## [TASK DIRECTIONS]
Copy out all of the records, exactly as they appear.

## [INPUT DATA]
-=-=-

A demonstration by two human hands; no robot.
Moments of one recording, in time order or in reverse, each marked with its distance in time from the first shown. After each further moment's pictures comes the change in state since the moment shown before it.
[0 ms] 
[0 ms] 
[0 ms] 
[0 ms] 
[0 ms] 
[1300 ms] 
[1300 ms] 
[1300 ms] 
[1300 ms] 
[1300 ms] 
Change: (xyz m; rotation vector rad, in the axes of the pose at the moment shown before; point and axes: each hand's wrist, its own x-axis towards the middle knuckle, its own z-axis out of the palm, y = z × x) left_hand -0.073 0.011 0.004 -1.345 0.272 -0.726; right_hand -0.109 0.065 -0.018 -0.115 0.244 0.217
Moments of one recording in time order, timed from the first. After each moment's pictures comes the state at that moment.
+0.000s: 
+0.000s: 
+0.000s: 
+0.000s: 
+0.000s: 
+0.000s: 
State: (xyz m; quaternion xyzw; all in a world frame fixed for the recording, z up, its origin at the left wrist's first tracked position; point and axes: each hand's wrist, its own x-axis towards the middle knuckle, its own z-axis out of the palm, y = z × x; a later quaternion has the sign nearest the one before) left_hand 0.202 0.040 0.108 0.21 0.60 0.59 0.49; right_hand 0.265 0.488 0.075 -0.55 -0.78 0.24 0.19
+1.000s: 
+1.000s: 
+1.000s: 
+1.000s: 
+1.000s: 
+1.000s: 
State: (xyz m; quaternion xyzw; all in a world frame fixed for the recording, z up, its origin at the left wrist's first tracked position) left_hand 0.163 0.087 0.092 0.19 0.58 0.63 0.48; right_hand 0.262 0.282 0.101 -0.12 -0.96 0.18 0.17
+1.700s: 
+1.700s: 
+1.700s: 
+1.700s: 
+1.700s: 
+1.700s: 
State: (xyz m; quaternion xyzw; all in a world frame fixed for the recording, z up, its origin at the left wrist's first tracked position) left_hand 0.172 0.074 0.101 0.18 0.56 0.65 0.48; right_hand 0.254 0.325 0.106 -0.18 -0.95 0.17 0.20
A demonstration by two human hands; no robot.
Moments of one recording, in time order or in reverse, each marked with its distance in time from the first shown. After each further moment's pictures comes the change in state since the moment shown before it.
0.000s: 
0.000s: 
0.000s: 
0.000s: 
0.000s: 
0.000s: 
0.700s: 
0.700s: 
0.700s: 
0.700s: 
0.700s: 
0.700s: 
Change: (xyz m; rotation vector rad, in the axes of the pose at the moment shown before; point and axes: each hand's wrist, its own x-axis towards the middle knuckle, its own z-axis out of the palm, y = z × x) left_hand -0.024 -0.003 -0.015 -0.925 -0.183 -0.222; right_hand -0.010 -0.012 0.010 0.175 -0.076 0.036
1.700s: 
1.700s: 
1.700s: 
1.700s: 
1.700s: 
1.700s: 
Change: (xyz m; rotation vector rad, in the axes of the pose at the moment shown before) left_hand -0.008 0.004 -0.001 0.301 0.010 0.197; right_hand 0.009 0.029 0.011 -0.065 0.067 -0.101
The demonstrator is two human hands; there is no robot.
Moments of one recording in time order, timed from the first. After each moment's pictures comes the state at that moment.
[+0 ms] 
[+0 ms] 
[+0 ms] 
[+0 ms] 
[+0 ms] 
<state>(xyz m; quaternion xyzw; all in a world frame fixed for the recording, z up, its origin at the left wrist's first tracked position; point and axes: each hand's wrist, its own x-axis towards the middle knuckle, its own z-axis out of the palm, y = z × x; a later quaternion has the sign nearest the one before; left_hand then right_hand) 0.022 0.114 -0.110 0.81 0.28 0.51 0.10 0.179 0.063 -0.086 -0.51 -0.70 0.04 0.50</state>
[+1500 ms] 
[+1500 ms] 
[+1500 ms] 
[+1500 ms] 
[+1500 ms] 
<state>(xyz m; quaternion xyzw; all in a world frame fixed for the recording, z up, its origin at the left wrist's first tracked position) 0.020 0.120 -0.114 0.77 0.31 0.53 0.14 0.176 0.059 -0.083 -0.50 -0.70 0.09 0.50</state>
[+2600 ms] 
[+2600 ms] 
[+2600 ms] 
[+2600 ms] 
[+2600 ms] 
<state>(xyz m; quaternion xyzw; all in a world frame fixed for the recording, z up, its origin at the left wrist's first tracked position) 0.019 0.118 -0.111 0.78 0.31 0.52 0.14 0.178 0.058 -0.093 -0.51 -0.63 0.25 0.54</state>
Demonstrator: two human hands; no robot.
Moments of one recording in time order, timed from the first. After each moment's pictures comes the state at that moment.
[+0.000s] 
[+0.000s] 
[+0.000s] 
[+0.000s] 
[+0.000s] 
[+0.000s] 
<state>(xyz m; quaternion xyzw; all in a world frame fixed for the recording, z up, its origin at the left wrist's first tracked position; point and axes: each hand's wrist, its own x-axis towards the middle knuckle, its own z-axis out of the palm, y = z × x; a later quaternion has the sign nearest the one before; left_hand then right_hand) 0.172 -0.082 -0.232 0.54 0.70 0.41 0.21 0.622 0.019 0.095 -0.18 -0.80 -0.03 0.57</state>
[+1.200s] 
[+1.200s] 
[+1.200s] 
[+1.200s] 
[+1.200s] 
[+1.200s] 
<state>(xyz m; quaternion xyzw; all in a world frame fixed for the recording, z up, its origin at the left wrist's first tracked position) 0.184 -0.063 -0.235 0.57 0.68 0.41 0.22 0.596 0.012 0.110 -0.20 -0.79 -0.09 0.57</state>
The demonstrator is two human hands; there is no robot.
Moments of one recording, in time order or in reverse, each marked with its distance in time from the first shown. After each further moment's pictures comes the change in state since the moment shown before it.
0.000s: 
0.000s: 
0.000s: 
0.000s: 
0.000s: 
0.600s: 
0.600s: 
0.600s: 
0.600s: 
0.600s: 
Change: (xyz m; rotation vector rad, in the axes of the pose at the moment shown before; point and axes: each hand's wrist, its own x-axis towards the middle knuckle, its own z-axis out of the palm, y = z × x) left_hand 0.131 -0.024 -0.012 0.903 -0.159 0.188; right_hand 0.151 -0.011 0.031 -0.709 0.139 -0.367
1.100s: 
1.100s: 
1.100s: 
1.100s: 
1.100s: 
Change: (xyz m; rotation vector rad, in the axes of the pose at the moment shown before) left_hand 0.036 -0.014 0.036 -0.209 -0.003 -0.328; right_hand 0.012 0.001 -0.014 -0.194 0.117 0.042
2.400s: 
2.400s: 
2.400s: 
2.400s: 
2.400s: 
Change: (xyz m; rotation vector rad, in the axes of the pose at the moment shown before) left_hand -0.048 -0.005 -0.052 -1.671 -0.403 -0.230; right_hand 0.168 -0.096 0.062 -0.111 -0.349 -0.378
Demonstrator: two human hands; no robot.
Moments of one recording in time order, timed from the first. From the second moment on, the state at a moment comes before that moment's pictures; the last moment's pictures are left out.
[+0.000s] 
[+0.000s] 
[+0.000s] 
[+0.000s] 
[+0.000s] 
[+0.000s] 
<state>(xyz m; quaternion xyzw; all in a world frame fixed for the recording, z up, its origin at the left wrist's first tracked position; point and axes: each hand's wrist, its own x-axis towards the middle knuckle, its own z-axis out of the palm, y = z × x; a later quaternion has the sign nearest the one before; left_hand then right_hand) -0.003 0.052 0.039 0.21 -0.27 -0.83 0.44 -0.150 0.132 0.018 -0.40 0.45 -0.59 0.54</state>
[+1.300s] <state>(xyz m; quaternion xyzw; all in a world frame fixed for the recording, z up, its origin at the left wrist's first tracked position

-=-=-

## [SOLUTION]
A demonstration by two human hands; no robot.
Moments of one recording, in time order or in reverse, each marked with its distance in time from the first shown. After each further moment's pictures comes the change in state since the moment shown before it.
[0 ms] 
[0 ms] 
[0 ms] 
[0 ms] 
[0 ms] 
[1300 ms] 
[1300 ms] 
[1300 ms] 
[1300 ms] 
[1300 ms] 
Change: (xyz m; rotation vector rad, in the axes of the pose at the moment shown before; point and axes: each hand's wrist, its own x-axis towards the middle knuckle, its own z-axis out of the palm, y = z × x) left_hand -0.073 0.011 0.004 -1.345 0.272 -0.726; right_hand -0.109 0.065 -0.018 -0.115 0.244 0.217
Moments of one recording in time order, timed from the first. After each moment's pictures comes the state at that moment.
+0.000s: 
+0.000s: 
+0.000s: 
+0.000s: 
+0.000s: 
+0.000s: 
State: (xyz m; quaternion xyzw; all in a world frame fixed for the recording, z up, its origin at the left wrist's first tracked position; point and axes: each hand's wrist, its own x-axis towards the middle knuckle, its own z-axis out of the palm, y = z × x; a later quaternion has the sign nearest the one before) left_hand 0.202 0.040 0.108 0.21 0.60 0.59 0.49; right_hand 0.265 0.488 0.075 -0.55 -0.78 0.24 0.19
+1.000s: 
+1.000s: 
+1.000s: 
+1.000s: 
+1.000s: 
+1.000s: 
State: (xyz m; quaternion xyzw; all in a world frame fixed for the recording, z up, its origin at the left wrist's first tracked position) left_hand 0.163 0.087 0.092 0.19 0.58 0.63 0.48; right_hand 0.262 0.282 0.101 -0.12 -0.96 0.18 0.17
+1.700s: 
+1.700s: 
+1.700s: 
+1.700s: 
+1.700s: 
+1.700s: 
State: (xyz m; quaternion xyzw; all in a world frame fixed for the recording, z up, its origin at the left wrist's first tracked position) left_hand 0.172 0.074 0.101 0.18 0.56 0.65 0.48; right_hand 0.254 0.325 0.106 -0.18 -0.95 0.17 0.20
A demonstration by two human hands; no robot.
Moments of one recording, in time order or in reverse, each marked with its distance in time from the first shown. After each further moment's pictures comes the change in state since the moment shown before it.
0.000s: 
0.000s: 
0.000s: 
0.000s: 
0.000s: 
0.000s: 
0.700s: 
0.700s: 
0.700s: 
0.700s: 
0.700s: 
0.700s: 
Change: (xyz m; rotation vector rad, in the axes of the pose at the moment shown before; point and axes: each hand's wrist, its own x-axis towards the middle knuckle, its own z-axis out of the palm, y = z × x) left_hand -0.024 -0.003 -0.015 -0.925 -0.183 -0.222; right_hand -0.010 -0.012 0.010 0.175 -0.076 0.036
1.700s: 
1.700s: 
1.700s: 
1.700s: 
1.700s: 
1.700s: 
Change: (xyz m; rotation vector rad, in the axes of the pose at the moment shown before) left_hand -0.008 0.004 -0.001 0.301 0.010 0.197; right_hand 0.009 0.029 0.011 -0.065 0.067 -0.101
The demonstrator is two human hands; there is no robot.
Moments of one recording in time order, timed from the first. After each moment's pictures comes the state at that moment.
[+0 ms] 
[+0 ms] 
[+0 ms] 
[+0 ms] 
[+0 ms] 
<state>(xyz m; quaternion xyzw; all in a world frame fixed for the recording, z up, its origin at the left wrist's first tracked position; point and axes: each hand's wrist, its own x-axis towards the middle knuckle, its own z-axis out of the palm, y = z × x; a later quaternion has the sign nearest the one before; left_hand then right_hand) 0.022 0.114 -0.110 0.81 0.28 0.51 0.10 0.179 0.063 -0.086 -0.51 -0.70 0.04 0.50</state>
[+1500 ms] 
[+1500 ms] 
[+1500 ms] 
[+1500 ms] 
[+1500 ms] 
<state>(xyz m; quaternion xyzw; all in a world frame fixed for the recording, z up, its origin at the left wrist's first tracked position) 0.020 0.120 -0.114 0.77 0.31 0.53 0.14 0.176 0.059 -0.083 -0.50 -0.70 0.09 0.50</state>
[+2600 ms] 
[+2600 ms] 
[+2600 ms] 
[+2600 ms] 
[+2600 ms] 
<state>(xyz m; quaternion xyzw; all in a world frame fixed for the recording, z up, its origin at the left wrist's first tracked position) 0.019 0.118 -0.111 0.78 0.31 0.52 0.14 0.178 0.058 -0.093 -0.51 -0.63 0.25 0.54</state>
Demonstrator: two human hands; no robot.
Moments of one recording in time order, timed from the first. After each moment's pictures comes the state at that moment.
[+0.000s] 
[+0.000s] 
[+0.000s] 
[+0.000s] 
[+0.000s] 
[+0.000s] 
<state>(xyz m; quaternion xyzw; all in a world frame fixed for the recording, z up, its origin at the left wrist's first tracked position; point and axes: each hand's wrist, its own x-axis towards the middle knuckle, its own z-axis out of the palm, y = z × x; a later quaternion has the sign nearest the one before; left_hand then right_hand) 0.172 -0.082 -0.232 0.54 0.70 0.41 0.21 0.622 0.019 0.095 -0.18 -0.80 -0.03 0.57</state>
[+1.200s] 
[+1.200s] 
[+1.200s] 
[+1.200s] 
[+1.200s] 
[+1.200s] 
<state>(xyz m; quaternion xyzw; all in a world frame fixed for the recording, z up, its origin at the left wrist's first tracked position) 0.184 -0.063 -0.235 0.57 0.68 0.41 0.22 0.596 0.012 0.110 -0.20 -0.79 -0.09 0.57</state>
The demonstrator is two human hands; there is no robot.
Moments of one recording, in time order or in reverse, each marked with its distance in time from the first shown. After each further moment's pictures comes the change in state since the moment shown before it.
0.000s: 
0.000s: 
0.000s: 
0.000s: 
0.000s: 
0.600s: 
0.600s: 
0.600s: 
0.600s: 
0.600s: 
Change: (xyz m; rotation vector rad, in the axes of the pose at the moment shown before; point and axes: each hand's wrist, its own x-axis towards the middle knuckle, its own z-axis out of the palm, y = z × x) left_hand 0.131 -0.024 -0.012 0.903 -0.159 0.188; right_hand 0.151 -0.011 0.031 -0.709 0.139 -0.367
1.100s: 
1.100s: 
1.100s: 
1.100s: 
1.100s: 
Change: (xyz m; rotation vector rad, in the axes of the pose at the moment shown before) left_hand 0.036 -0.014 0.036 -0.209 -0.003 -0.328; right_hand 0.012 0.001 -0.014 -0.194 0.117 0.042
2.400s: 
2.400s: 
2.400s: 
2.400s: 
2.400s: 
Change: (xyz m; rotation vector rad, in the axes of the pose at the moment shown before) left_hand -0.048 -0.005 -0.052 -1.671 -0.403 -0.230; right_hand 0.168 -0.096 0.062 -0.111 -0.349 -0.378
Demonstrator: two human hands; no robot.
Moments of one recording in time order, timed from the first. From the second moment on, the state at a moment comes before that moment's pictures; the last moment's pictures are left out.
[+0.000s] 
[+0.000s] 
[+0.000s] 
[+0.000s] 
[+0.000s] 
[+0.000s] 
<state>(xyz m; quaternion xyzw; all in a world frame fixed for the recording, z up, its origin at the left wrist's first tracked position; point and axes: each hand's wrist, its own x-axis towards the middle knuckle, its own z-axis out of the palm, y = z × x; a later quaternion has the sign nearest the one before; left_hand then right_hand) -0.003 0.052 0.039 0.21 -0.27 -0.83 0.44 -0.150 0.132 0.018 -0.40 0.45 -0.59 0.54</state>
[+1.300s] <state>(xyz m; quaternion xyzw; all in a world frame fixed for the recording, z up, its origin at the left wrist's first tracked position

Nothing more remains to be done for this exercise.